Dear Mr. Warne,
You may dislike the formality of that address and insist on being called "Shane". Alternately, being the old-school guy Gideon Haigh described, you may approve of the respect. Either way, it'd be on your terms. Almost everything involving you was.
Was. I use that word in disbelief. It's futile to reconcile with the fact that you are now of the past. You were such an important part of my youth; what still seems like my cricketing present. So, your death feels unfair. As if you turned a part of my cricketing memories from colour to black-and-white. A final unplayable delivery, sir.

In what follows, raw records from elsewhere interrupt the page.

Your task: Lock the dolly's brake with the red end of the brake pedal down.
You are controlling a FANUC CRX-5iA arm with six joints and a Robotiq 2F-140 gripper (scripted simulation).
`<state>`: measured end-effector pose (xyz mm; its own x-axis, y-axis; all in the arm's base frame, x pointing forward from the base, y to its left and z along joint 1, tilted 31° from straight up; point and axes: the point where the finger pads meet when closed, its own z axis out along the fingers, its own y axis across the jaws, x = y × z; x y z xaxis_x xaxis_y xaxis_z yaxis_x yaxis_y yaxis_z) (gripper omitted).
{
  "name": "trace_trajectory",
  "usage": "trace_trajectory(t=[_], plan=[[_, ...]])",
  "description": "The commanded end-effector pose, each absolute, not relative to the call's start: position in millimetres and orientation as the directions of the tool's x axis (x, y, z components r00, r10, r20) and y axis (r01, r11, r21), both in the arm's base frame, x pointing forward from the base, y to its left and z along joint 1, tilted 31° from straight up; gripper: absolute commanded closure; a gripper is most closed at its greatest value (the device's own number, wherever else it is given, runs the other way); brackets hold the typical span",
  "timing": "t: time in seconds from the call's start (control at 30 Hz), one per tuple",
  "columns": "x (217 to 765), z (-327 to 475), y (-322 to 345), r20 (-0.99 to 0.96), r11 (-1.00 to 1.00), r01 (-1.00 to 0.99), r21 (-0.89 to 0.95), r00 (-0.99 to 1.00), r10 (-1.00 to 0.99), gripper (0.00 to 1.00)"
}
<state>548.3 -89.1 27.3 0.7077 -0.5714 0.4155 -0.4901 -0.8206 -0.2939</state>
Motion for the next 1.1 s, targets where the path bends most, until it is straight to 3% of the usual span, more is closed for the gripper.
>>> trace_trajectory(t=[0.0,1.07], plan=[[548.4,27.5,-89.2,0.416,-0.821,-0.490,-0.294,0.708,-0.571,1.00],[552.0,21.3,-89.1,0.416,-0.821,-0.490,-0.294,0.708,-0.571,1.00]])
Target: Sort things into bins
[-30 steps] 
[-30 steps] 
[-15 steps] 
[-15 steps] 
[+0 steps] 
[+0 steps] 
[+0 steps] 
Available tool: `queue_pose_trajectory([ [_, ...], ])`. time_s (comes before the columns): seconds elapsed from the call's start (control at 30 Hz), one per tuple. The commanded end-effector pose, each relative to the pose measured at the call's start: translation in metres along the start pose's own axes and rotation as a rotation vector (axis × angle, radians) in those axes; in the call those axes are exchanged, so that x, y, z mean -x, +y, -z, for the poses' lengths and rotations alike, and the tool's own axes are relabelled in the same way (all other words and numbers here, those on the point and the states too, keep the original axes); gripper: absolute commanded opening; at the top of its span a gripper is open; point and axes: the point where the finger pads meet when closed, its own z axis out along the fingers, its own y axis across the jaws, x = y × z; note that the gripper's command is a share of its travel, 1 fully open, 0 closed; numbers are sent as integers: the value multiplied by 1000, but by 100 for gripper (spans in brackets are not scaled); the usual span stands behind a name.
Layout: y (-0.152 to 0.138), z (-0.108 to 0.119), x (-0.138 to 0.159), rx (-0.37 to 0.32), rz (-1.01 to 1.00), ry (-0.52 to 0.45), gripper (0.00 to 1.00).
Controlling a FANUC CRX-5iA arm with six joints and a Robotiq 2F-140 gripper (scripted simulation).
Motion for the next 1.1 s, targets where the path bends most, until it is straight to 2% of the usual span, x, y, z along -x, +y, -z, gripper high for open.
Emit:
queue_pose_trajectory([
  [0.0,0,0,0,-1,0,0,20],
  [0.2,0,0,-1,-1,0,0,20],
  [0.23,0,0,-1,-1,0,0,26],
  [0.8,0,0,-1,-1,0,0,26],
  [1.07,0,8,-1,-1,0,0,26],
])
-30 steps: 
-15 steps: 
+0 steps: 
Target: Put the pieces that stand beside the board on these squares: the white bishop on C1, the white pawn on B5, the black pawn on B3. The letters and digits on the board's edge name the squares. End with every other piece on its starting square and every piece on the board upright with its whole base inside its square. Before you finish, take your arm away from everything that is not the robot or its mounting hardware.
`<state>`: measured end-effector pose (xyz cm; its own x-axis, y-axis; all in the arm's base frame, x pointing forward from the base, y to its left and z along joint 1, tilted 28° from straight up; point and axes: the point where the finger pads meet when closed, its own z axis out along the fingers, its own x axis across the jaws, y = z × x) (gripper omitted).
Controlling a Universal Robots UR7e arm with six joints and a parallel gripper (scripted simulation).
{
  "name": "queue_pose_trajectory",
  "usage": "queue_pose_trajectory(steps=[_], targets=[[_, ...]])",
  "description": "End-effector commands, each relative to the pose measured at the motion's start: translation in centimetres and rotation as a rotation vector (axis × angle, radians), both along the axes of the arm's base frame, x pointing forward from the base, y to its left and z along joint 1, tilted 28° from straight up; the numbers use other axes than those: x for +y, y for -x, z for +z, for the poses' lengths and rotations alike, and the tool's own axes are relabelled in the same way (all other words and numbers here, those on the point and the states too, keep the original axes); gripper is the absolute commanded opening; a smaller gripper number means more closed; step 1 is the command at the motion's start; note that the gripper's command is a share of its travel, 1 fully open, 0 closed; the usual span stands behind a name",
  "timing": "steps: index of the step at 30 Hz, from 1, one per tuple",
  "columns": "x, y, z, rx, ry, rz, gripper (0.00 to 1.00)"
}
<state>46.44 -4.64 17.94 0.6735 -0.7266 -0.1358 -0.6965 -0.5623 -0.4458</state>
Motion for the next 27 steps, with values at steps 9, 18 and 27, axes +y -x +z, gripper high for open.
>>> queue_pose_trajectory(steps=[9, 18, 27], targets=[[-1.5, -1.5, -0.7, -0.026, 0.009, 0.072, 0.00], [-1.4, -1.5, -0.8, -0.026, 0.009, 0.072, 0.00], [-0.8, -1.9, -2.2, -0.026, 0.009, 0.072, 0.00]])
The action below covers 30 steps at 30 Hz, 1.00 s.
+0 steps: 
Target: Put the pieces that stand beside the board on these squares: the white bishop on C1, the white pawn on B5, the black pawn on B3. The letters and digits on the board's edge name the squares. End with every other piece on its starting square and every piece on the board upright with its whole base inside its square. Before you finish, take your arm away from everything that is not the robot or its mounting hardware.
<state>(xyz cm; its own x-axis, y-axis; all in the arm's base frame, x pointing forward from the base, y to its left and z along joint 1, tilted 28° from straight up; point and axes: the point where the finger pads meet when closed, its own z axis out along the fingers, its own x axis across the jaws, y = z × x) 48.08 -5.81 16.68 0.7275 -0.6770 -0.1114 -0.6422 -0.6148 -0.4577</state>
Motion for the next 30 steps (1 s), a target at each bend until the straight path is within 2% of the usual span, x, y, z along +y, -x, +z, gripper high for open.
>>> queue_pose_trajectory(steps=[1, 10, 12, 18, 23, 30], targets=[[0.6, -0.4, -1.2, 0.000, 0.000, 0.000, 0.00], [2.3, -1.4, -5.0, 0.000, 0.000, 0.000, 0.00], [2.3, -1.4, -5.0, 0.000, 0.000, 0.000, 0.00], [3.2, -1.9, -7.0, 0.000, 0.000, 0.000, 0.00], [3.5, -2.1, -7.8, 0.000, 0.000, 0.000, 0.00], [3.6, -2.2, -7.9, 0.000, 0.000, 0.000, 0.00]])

No author, family or friend; ultimately only you truthfully know what special compass guided such a remarkable life. To a shy, self-conscious, self-doubting, self-loathing guy like me, you were an irreconcilable meteor in cricket's night sky. Burning brighter and more intensely than any other celestial body (some of the things you did indeed seemed godlike) and unlikely to fizzle out and quietly spend your elder days on display in a museum. No, if anything, we should all have known there would be nothing ordinary about your death. Maybe you'd have preferred to go surrounded by loved ones, and not alone in a country far from home. We will never know.
I was inspired to bowl legspin by your Indian contemporary. But, I learned the technique from an old instruction manual by your coach, pouring over the various finger and wrist positions on those pages, imagining the way you'd do it. I tried them all on the field, only to have to accept that my hands and wrists were too puny. Later, I read about just how abnormally large and strong your hands were and felt my failures could be forgiven.
Yet, anytime I managed to pull of a perfectly languid drifting, looping delivery that completely foxed the batsman, it felt like dismissing the bugger with your benediction. As if there was a mental radio channel only legspinners were always tuned to where we cheered each other on.
You eventually did captain, lead and inspire a team because many people across the world wanted to be you on the field or were on your side. You turned cricket into a version of chess that chess itself would sacrifice a pawn to be. The off-field shenanigans were ridiculous, dramatic and somewhat disturbing but you played life's inning on your own terms. It's something very few of us have the courage to do.
Today, we all know what that 99 felt like. A moment and a life unfulfilled. As you return to that great pavilion in the sky, I hope there's peace in knowing that you clean-bowled this heart of mine. Maybe all of ours. You played the game and won it well. If life had a man-of-the-series prize, I think you were a worthy winner.